Bukowski is the kind of writer that makes you feel sort of guilty and slightly uncomfortable for laughing, but there you are, busting a gut on the subway, having to put the book down and try to stifle your laughter on a crowded train, people wondering what the hell is wrong with you and cursing themselves for sitting next to a crazy person.
One amazing little tidbit from the documentary is the how Martin, after striking this $100 a month deal with Bukowski, asks him if maybe he might try writing a novel, because it would be easier to sell than a collection of poetry. Martin says it was just a suggestion, but less than a month later Bukowski calls him and tells him to come by to pick something up. What is it? asks Martin, and Bukowski tells him it’s the novel he requested. That novel is Post Office. It’s my favorite Bukowski book. I have a bias towards work stories, but if you haven’t read the book, I highly recommend it. It is raw, cuts to the core of a dead end job and a terrible boss, and it is freaking hilarious.

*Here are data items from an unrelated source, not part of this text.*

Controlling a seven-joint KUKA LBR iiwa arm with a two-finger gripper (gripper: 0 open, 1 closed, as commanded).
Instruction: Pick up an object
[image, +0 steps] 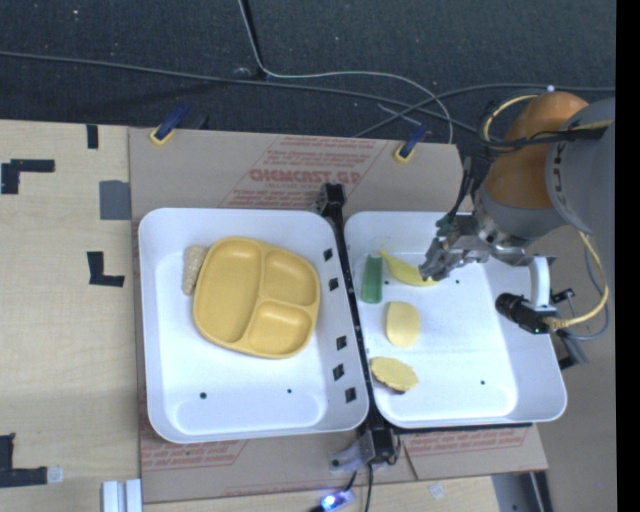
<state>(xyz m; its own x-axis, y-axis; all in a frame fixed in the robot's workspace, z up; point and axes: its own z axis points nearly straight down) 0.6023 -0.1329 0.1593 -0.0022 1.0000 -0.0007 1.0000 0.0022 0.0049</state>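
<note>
The gripper (436, 266) sits low in the right bin (520, 395), its tip at the yellow banana-shaped piece (402, 270); whether it is open or closed cannot be told. Just beside lie a green piece (372, 279), a pale yellow block (402, 324) and a yellow wedge (394, 374). The left bin (170, 380) holds a yellow divided plate (256, 297) overlapping a tan sponge (192, 268). The cardboard (300, 170) underneath carries red print, partly legible as "CHEMCAST GP".
</note>
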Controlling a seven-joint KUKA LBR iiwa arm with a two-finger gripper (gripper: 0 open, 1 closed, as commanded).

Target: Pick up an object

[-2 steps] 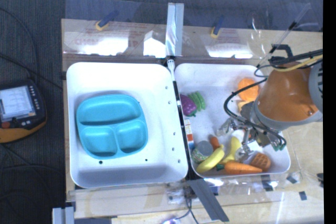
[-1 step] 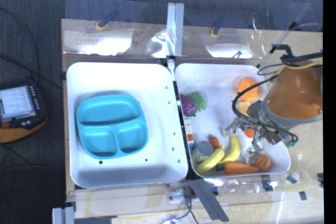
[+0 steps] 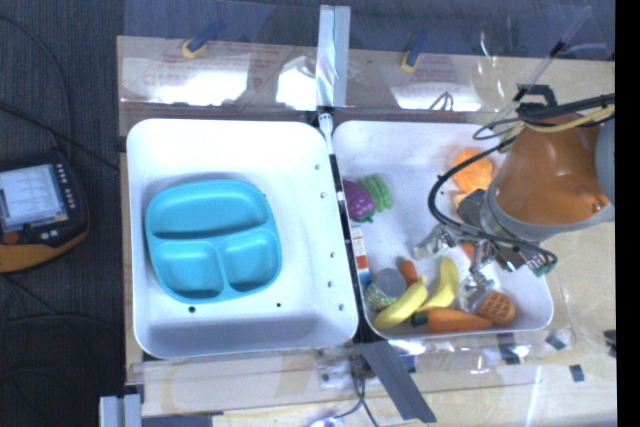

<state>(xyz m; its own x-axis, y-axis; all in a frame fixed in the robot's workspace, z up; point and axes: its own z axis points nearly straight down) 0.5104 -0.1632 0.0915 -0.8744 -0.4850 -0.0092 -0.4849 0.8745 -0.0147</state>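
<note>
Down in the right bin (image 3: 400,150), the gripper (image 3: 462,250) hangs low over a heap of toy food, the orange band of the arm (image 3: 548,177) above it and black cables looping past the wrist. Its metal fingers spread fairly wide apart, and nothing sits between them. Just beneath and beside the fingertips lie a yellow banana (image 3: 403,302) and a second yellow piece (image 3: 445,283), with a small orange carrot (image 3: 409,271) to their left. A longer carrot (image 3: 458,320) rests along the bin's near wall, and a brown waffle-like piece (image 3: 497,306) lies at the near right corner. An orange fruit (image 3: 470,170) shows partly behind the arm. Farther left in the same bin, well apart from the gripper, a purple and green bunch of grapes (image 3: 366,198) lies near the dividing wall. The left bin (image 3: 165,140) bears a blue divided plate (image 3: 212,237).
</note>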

This documentary was a nice little kick in the pants for me. I watched it, then flipped open the laptop and finished a story I’ve been mostly avoiding for about a month. (I’ll be posting on Wednesday here at 52projects.com — very different from what I normally post. I hope you’ll come back and give it a read.)
There’s also a new movie out right now starring Matt Dillon — Factotum — based on a Bukowski novel of the same name. I haven’t read the book, but I plan to, and I’d also like to see the movie. I already recommended reading Post Office, as well as seeing the Bukowski documentary. And for you writers out there, track down a copy of the Bukowski poem "So You Want to Be A Writer?" in the book Sifting Through the Madness for the Word, the Line, the Way. Worth a read not just once, but whenever you need it, like all the great poems.